Bu çalışmalarınızdan hangisi uluslararası uygulamalarda daha öne çıkmış durumda?

Aslında bu 3 alanda da dış ülkelere açılım yapmaya başladık. Bunlar içerisinde en önde gideni “primeclass”markası ile açmış olduğumuz lounge’lar. Almanya’da başlamış olan bu çalışma şimdi Amerika, Avrupa, Orta Doğu’da devam edecek.

İnsan kaynakları açısından düşündüğümüzde uluslararası arenada aynı kalite ile bu işin devamlılığını nasıl sağlıyorsunuz?

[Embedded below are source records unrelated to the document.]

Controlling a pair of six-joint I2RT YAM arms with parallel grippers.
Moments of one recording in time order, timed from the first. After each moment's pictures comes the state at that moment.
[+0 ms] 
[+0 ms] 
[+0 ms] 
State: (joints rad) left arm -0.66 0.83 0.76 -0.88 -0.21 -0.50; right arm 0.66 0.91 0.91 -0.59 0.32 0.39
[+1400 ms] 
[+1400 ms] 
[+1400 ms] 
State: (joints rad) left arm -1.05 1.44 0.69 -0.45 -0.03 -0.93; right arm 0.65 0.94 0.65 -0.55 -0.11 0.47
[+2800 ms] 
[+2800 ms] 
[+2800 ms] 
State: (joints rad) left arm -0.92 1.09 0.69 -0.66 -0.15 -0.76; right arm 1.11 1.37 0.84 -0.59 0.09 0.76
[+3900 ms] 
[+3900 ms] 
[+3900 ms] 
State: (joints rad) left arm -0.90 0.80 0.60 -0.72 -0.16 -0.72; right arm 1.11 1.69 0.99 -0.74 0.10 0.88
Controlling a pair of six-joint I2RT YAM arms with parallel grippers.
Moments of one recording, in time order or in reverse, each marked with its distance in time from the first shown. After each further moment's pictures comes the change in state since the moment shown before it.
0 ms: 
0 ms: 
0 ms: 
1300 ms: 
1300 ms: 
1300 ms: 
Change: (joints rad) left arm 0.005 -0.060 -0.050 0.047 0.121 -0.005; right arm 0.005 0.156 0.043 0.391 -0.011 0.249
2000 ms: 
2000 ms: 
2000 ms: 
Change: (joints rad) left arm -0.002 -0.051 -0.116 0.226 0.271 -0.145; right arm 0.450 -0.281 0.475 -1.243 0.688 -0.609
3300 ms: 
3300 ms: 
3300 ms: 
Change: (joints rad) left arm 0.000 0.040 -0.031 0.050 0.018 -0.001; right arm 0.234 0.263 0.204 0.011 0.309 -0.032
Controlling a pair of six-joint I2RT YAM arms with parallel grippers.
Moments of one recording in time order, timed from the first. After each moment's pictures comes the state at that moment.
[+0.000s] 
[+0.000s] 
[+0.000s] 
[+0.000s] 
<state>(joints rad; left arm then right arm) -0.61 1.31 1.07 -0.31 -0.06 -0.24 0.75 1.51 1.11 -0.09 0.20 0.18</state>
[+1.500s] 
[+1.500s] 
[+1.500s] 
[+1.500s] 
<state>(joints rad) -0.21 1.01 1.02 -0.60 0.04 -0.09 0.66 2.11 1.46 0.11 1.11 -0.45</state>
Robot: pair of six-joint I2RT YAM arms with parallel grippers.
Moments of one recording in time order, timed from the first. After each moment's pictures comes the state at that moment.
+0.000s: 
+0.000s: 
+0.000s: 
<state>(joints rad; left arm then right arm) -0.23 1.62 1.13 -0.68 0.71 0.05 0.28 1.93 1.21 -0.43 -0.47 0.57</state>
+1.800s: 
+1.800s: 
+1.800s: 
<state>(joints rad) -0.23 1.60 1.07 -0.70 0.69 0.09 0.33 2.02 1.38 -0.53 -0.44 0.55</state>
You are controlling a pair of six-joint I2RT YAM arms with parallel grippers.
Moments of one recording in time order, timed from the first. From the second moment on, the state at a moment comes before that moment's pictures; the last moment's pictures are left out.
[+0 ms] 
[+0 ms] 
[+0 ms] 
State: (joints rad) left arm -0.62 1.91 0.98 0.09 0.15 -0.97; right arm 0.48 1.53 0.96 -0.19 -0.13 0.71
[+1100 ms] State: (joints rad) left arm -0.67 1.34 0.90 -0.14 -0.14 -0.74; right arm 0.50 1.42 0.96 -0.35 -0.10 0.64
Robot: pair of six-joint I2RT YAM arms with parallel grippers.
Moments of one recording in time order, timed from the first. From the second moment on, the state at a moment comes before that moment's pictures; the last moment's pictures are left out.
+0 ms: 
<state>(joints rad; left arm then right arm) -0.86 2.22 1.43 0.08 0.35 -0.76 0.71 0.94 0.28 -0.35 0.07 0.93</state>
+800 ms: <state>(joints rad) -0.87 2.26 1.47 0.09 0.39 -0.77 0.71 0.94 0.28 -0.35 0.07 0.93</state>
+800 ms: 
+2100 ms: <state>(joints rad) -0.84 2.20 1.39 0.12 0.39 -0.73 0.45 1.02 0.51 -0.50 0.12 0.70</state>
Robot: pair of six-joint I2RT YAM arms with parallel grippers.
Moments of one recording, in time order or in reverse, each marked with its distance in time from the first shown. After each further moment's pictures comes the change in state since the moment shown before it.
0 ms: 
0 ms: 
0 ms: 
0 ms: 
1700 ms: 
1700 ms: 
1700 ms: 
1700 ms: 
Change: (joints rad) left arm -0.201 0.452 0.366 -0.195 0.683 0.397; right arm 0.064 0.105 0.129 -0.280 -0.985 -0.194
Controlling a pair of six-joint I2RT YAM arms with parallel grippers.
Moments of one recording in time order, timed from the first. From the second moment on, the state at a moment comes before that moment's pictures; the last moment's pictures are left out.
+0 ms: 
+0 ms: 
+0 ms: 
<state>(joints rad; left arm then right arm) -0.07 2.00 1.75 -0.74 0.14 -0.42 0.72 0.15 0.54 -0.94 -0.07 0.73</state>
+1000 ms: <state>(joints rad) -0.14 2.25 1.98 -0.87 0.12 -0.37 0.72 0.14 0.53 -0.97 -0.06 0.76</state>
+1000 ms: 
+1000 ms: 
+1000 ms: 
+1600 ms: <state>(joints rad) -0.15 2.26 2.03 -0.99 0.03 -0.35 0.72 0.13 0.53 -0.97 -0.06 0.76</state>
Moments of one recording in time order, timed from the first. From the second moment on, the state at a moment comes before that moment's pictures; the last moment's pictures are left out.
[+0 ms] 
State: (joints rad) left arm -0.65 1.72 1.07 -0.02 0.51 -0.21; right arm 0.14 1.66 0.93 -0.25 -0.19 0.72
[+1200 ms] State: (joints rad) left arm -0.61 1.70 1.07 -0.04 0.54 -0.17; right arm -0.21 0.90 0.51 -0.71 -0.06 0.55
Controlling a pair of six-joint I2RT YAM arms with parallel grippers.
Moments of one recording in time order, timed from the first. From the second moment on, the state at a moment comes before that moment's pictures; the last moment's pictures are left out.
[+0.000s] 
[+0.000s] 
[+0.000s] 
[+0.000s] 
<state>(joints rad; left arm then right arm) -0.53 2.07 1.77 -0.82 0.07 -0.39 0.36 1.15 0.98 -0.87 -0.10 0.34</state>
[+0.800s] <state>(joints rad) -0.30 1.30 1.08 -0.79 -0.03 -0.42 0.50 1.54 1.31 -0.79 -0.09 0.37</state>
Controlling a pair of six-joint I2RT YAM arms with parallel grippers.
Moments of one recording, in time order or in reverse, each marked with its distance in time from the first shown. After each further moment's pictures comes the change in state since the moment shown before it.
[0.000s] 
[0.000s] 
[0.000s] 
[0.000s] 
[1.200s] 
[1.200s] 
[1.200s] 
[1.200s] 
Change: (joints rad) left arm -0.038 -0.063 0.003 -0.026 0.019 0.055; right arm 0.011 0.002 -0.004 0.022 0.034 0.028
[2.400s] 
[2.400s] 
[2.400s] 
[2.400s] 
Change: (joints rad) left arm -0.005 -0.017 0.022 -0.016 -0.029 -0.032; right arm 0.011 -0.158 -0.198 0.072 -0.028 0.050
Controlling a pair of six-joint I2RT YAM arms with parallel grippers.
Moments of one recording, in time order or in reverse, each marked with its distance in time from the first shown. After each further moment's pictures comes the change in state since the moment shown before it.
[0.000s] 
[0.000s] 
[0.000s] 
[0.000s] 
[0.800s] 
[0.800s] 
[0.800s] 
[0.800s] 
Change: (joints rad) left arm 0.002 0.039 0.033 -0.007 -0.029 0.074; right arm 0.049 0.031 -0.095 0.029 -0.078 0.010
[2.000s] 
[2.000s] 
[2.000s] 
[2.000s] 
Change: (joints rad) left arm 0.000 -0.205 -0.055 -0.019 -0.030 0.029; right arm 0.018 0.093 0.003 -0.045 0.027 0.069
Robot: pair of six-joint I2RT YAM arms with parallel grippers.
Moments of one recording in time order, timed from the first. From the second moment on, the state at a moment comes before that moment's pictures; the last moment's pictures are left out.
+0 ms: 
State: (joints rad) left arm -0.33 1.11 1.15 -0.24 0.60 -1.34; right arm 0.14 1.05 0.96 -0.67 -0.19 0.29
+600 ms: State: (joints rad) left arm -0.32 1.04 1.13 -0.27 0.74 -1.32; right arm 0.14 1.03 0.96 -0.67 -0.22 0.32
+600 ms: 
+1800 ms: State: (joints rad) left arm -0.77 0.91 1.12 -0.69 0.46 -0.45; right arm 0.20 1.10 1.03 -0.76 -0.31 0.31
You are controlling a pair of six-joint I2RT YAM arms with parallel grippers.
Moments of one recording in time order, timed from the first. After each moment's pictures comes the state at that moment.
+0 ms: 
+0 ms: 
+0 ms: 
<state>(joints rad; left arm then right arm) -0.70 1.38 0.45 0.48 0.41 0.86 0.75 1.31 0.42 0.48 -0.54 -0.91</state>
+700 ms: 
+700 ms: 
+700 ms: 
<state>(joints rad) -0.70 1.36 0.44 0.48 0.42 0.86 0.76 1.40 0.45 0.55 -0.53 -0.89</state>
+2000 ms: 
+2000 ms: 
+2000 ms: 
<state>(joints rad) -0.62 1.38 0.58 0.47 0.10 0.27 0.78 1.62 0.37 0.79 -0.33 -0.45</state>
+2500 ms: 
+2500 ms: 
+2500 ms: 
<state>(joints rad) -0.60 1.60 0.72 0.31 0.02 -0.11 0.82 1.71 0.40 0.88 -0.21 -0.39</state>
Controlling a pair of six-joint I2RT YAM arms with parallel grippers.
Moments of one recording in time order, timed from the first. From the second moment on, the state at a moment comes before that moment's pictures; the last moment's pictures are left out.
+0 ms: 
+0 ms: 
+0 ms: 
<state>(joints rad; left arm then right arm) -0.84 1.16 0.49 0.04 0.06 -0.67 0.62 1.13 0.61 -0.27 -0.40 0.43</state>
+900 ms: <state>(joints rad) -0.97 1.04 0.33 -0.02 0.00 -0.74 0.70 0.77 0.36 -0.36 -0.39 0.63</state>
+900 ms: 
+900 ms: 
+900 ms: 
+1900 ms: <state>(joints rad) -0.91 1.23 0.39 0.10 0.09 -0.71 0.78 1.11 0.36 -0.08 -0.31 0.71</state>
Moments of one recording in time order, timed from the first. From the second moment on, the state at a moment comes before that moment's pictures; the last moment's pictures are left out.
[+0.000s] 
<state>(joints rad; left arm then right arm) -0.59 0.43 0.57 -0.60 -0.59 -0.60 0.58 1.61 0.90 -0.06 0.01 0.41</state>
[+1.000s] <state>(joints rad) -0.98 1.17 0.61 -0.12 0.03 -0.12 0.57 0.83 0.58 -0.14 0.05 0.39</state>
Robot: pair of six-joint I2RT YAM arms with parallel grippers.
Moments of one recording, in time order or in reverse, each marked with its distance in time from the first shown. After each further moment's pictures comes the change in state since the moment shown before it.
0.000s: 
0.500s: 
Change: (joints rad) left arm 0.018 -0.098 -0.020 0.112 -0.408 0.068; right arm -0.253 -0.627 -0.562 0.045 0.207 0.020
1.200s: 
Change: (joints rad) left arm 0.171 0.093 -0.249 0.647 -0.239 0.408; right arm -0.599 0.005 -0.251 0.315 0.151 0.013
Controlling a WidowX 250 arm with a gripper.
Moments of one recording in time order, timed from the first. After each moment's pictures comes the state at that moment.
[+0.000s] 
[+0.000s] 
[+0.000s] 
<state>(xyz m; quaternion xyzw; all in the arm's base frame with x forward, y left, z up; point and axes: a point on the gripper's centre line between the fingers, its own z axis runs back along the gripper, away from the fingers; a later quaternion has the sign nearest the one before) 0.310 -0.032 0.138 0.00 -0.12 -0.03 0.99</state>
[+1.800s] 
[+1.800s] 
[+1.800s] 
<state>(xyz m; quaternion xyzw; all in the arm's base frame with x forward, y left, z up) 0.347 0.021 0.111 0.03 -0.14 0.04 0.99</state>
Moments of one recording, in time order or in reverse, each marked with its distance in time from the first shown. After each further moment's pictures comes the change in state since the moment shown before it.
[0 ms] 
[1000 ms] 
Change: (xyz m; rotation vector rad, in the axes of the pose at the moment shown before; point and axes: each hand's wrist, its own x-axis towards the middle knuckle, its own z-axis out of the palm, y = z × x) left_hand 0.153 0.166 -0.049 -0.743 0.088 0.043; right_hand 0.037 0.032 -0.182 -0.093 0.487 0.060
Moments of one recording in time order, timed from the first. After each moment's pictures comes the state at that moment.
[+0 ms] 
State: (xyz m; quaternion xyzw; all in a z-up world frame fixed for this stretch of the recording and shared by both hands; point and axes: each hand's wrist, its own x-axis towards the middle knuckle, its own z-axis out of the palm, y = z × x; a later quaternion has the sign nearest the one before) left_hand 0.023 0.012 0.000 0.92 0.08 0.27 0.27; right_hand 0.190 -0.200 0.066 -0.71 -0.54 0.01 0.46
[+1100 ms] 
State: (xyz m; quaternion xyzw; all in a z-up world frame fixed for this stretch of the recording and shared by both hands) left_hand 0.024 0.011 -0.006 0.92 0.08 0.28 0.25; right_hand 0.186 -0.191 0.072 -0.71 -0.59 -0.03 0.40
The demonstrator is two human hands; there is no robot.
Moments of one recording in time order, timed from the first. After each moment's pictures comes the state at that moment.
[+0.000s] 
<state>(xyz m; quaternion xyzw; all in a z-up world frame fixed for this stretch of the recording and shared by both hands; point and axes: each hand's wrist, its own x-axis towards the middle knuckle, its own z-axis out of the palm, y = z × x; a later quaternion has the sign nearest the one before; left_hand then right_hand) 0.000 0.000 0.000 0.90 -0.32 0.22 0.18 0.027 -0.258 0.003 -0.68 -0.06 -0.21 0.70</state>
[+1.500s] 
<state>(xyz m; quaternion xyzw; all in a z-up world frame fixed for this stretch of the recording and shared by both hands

20’ye yakın ülkeden bir araya gelen 400 çalışanımız var. 6 dil konuşuluyor. İngilizce ortak lisanımız. Evet bu aşamada yönetmek kolay değil doğru misyon vizyon ve değerler ile birlikte hareket etmek gerekiyor. Bizim Tav İşletme Hizmetleri olarak ortaya koyduğumuz değerlerden en önemlisi misafirperverlik ve çözüm odaklı olmaktır. Yani biz misafirperverliği iyi tanımlamaya çalışıyoruz. Bizim yaptığımız işin ana hedefi terminale gelen yolcu, yolcu yakını ve çalışanların burada geçireceği süre zarfında neye ihtiyaç duyuyorsa önce bunları belirleyip sonrasında ticari anlamda geliştirip sunmak.  Çözüm odaklı olmaya çalışıyoruz. Çalışanlarımıza da vermiş olduğumuz hizmeti ve değerlerimizi en iyi açıdan aktarmaya çalışıyoruz.

Farklı kültürden olan insanlara hizmet sunmak genel itibariyle zor bir iştir. Yaşadığınız zorluklardan bahsedebilir miyiz? Havalimanlarında her ülke ve kültürden yolcumuz oluyor. Bu doğrultuda konuşulan diller, farklı kültürden insanların farklı olaylara vermiş oldukları tepkiler, havalimanında geçirilen süre, transit geçişlerde uçağını bekleyen insanların ihtiyaçları tüm bu durumları iyi analiz edip veri havuzunda topluyoruz. Ayrıca internet üzerinden sıklıkla anket yapıyoruz. Yolcularımızın ihtiyaçlarını bu şekilde belirlemeye çalışıyoruz.  Yolcuya dokunan, yolcu ile diyaloga giren bir şirketiz. Bu uygulamalar ile yolcularımızdan birebir geri dönüş alma imkanımız oluyor. Bu doğrultuda öğrendiklerimizi çok rahat ürün ve hizmete yansıtabiliyoruz.